Im not sure but I think the upper age limit is you're contract has to be completed before retirement age(which is 60 I think) depending on your contract terms of service...


----------



## gcclarke (16 Mar 2010)

tsokman is correct. Pilot might make things more confusing than most other trades, what with the fact that you do incur obligatory service during the course of earning your wings. I believe it's 7 years from the point that you earn your wings.
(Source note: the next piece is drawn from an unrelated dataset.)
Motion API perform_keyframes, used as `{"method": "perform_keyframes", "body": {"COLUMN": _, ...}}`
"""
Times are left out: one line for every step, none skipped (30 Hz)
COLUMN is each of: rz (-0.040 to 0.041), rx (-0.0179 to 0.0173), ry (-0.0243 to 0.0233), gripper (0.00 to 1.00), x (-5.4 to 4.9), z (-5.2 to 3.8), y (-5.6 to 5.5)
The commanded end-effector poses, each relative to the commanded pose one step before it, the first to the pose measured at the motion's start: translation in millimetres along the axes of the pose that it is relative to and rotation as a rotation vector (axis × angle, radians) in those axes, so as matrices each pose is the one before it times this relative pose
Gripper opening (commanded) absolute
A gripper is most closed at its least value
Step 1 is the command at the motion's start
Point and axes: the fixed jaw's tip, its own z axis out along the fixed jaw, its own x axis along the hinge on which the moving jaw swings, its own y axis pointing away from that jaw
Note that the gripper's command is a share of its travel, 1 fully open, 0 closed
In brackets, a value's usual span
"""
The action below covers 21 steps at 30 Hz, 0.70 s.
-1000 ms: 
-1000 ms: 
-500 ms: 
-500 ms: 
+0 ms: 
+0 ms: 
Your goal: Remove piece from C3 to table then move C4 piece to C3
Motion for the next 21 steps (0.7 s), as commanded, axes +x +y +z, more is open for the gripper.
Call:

So you would have to be able to reach that point before the age of 53. 

Here's a previous post on the subject: 


			
				gcclarke said:
			
		

> For anyone who is curious, DAOD 5002-1, Enrolment - Regular Force outlines that "there is no maximum age, but an applicant must be able to complete the terms of service offered on enrolment prior to the release age prescribed in QR&O Chapter 15, Release. Terms of service take into account restricted release policy, any obligatory service that may be incurred, and military occupation training."
> 
> That release age mentioned is, for anyone entering the CF after 2004, 60. So the maximum age that someone could join at varies by trade and entry plan, as outlined in this chart.
> 
> So, for example, someone could enrol as a Supply Tech, as long as they are under the age of 57 on the date they swear in. However, someone wanting to become a SIGS officer via ROTP would have to be under the age of 47, whereas if they already have a degree, they can join as a DEO as long as they are under the age of 51.


----------



## George Wallace (16 Mar 2010)

If you have any more questions on "Age Limits" in the CF, do a quick SEARCH of the word "AGE" and you will find a whole topic on just that subject.


----------